LANGKAWI, Malaysia — Rohingya and Bangladeshis abandoned at sea following a crackdown on human traffickers had nowhere to go Thursday after Malaysia turned away two wooden boats crammed with hundreds of hungry people. Thailand, too, made it clear the migrants were not wanted.

“What do you expect us to do?” asked Malaysian Deputy Home Minister Wan Junaidi Jafaar. “We have been very nice to the people who broke into our border. We have treated them humanely, but they cannot be flooding our shores like this.”

“We have to send the right message,” he said, “that they are not welcome here.”

Thai Prime Minister Gen. Prayuth Chan-ocha, meanwhile, said his country couldn’t afford to host the refugees.

“If we take them all in, then anyone who wants to come will come freely,” he said. “Where will the budget come from?”

He had no suggestions as to where they should go, saying: “No one wants them.”

Southeast Asia for years tried to quietly ignore the plight of Myanmar’s 1.3 million Rohingya but finds itself caught in a spiraling humanitarian crisis that in many ways it helped create. In the last three years, more than 120,000 members of the Muslim minority, who are intensely persecuted in Buddhist-majority Myanmar, have boarded ships to flee to other countries, paying huge sums to human traffickers.

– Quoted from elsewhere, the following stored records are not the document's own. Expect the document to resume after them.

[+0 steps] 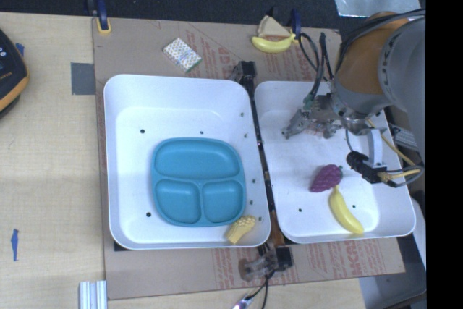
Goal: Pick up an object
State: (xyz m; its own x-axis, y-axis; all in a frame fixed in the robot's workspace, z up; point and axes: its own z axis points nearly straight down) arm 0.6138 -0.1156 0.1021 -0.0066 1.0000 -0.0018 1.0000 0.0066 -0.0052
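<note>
White plastic forms two shallow bins side by side on the bench. The left bin [119, 155] carries a blue divided plate [197, 181] near its middle and a small yellow corn-like piece [241, 229] at its near right corner. In the right bin [289, 213], purple grapes [326, 178] lie just beside a yellow banana [345, 210] toward the near right corner; whether they touch is unclear. The grey arm [380, 61] with its orange band is cut off at the right edge and covers the far right corner of that bin. Its gripper [298, 125] sits low over the bin's far half, well apart from the grapes; the fingers are small and dark, so their spread cannot be told, and nothing is seen between them. Beyond the bins' far edge lie another banana-like piece [273, 42] and a patterned packet [181, 53].
</note>
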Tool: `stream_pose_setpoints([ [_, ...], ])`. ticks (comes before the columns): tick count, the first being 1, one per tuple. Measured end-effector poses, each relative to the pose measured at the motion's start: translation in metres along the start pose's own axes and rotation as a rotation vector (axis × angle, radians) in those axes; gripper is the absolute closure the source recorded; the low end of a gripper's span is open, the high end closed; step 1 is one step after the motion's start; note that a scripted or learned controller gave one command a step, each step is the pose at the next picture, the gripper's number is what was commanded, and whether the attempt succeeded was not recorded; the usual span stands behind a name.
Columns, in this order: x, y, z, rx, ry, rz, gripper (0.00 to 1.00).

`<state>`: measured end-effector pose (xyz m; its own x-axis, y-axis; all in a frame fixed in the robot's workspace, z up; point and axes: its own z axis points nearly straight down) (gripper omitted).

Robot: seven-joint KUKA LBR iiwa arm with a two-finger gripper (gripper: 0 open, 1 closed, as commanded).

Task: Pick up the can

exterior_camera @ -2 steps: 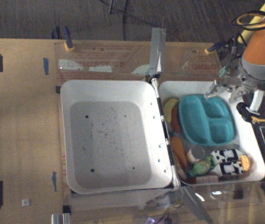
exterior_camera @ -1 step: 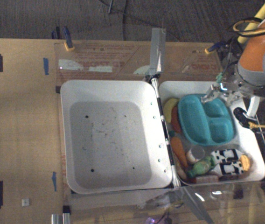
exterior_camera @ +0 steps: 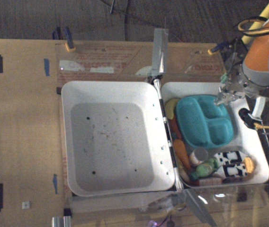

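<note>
Look to the upper right of the camera view and you find your arm reaching in from that side, its grey body carrying the orange band just above the wrist, with cables looping over the top of it. Below the band the wrist narrows into the gripper, which points down and toward the left of the view (the metal parts there are small and blurred, so you get little detail of the tip). A black-and-white fitting juts out from the wrist on its lower right side.
</note>
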<state>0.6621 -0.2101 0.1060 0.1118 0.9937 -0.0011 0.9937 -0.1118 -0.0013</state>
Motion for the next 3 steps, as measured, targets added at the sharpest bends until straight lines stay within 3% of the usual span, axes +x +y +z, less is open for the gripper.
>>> stream_pose_setpoints([
  [1, 0.001, 0.001, -0.001, -0.001, 0.002, -0.001, 0.0],
  [2, 0.001, 0.001, -0.007, 0.002, 0.0, -0.004, 1.0],
  [3, -0.001, 0.004, -0.075, 0.006, 0.0, 0.09, 1.0],
])
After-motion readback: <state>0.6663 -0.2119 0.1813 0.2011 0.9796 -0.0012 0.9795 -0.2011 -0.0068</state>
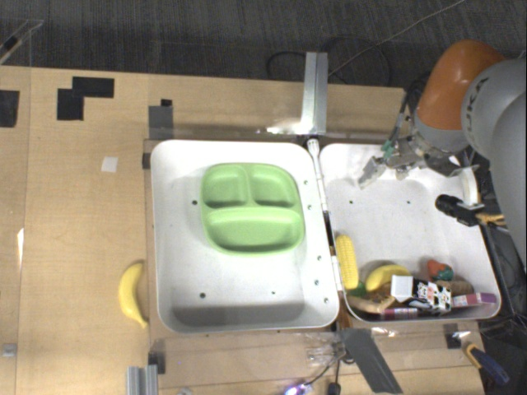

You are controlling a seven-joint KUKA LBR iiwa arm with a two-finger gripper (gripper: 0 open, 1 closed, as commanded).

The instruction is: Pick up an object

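My two-finger gripper point(375, 169) hangs over the bare upper part of the right white bin point(412, 212), fingers spread apart with nothing between them. Toward five o'clock from it, along the bin's near edge, lie a yellow corn cob point(347, 261), a small yellow banana point(384, 276) and a heap of other small toys point(440, 290). At nine o'clock, the left white bin point(177, 237) bears a green three-compartment plastic tray point(251, 206).

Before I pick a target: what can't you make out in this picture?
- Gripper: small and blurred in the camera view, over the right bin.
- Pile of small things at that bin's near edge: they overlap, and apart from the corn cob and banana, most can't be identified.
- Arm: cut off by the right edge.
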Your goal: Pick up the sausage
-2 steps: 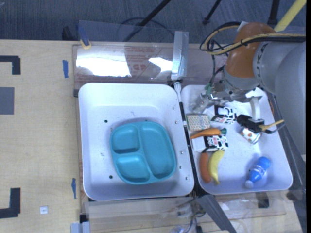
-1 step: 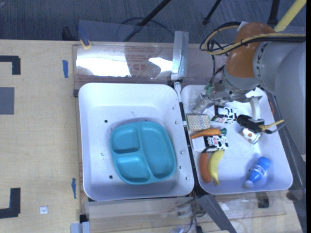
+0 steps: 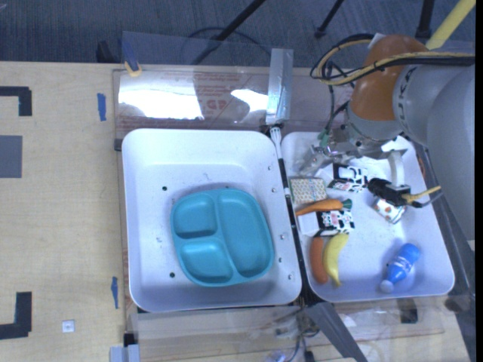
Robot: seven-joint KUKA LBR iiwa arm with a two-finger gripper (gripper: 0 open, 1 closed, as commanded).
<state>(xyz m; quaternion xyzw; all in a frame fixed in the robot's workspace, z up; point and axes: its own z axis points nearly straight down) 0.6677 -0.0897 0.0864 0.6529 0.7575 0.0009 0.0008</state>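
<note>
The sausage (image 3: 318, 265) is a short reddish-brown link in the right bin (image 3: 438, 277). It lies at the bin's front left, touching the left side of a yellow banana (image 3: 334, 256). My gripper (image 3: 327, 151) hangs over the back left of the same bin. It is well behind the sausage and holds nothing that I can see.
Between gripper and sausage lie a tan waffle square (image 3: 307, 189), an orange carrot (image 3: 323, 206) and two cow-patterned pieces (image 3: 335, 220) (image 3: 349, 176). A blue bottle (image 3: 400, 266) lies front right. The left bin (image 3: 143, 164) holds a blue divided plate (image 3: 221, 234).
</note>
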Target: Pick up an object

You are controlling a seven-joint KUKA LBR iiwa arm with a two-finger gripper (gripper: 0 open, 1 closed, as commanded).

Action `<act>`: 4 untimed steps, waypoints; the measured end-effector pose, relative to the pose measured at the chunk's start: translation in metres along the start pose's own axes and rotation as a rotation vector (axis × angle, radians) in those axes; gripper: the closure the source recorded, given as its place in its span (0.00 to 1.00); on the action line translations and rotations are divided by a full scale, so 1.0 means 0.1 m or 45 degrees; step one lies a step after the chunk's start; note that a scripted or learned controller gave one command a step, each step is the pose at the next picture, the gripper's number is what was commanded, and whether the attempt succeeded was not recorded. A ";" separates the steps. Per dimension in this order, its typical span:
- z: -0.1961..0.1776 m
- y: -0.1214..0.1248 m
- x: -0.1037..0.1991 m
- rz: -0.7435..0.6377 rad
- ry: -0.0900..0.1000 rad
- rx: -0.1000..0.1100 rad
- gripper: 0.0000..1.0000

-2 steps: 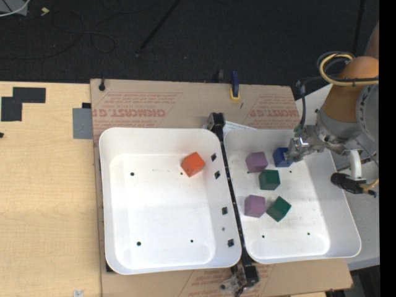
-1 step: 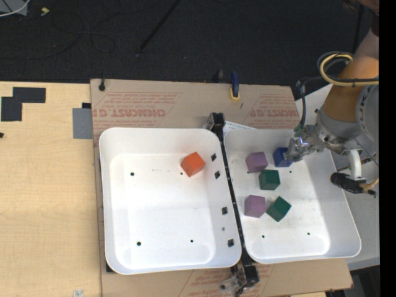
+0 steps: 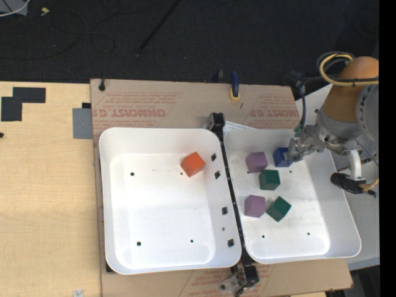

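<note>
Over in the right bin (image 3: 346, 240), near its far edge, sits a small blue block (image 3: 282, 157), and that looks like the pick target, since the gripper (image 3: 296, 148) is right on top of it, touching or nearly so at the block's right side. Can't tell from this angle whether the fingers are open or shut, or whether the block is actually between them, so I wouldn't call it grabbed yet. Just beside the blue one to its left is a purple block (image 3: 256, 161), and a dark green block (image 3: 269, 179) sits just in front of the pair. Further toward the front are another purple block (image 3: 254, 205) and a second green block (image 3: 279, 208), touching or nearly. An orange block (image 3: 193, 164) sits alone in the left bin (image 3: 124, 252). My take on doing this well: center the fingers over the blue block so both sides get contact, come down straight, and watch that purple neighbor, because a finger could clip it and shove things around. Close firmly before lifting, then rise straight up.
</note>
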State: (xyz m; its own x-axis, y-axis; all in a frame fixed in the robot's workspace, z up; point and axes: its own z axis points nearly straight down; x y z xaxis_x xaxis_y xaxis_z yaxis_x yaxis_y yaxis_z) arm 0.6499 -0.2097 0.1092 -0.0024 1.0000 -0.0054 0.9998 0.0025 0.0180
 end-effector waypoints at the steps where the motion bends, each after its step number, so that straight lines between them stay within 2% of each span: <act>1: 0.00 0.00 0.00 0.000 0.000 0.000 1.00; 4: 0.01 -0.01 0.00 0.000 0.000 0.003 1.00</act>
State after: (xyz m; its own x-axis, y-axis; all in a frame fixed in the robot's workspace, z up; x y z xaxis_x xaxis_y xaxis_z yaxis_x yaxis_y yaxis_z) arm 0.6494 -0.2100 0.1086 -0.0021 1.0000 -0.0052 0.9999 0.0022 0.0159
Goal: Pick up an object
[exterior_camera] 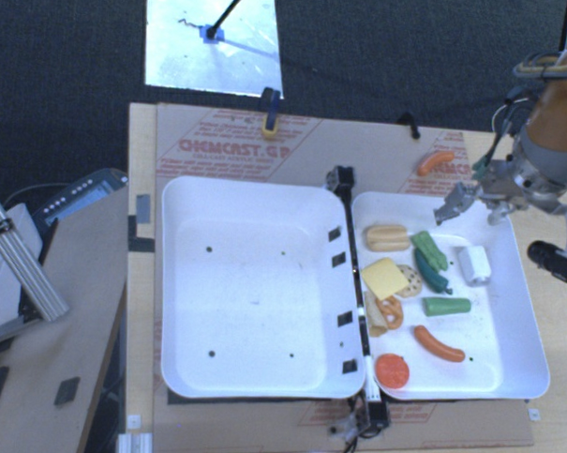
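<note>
While the grey arm with its orange band (562, 111) reaches in from 3 o'clock, the two-finger gripper (472, 203) hangs over the back edge of the right shallow white plastic bin (527, 335), at about 1 o'clock of that bin. Two grey fingers point down and stand apart, one toward 9 o'clock (451, 202) and one toward 3 o'clock; nothing sits between them, so the jaws are spread and hold nothing.

Contents of the right bin, relative to the jaws:
- white cylindrical block (473, 264), at 6 o'clock, near but apart.
- dark green pepper-shaped toy (430, 255), at 7 o'clock, near.
- tan bun-shaped toy (387, 238), at 8 o'clock.
- yellow cheese wedge (383, 278), farther toward 7 o'clock, beside a brown pretzel (388, 314).
- light green cylinder (446, 307), at 6 o'clock, well apart.
- orange sausage (439, 344) and red round tomato (393, 371), toward the bin's front.

A second orange sausage (436, 163) lies outside the bins on the cardboard sheet (231, 148), at 10 o'clock of the jaws. The left white bin (174, 263) adjoins the right one.
</note>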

But faced with a regional crackdown, some captains and smugglers have abandoned the ships, leaving an estimated 6,000 refugees to fend for themselves, according to reliable aid workers and human rights groups.

Around 1,600 have washed to shore in recent days – a thousand on Langkawi, a resort island in northern Malaysia, and another 600 arriving surreptitiously in Indonesia.

But nearly just as many have been sent away. And now food and water supplies are running low.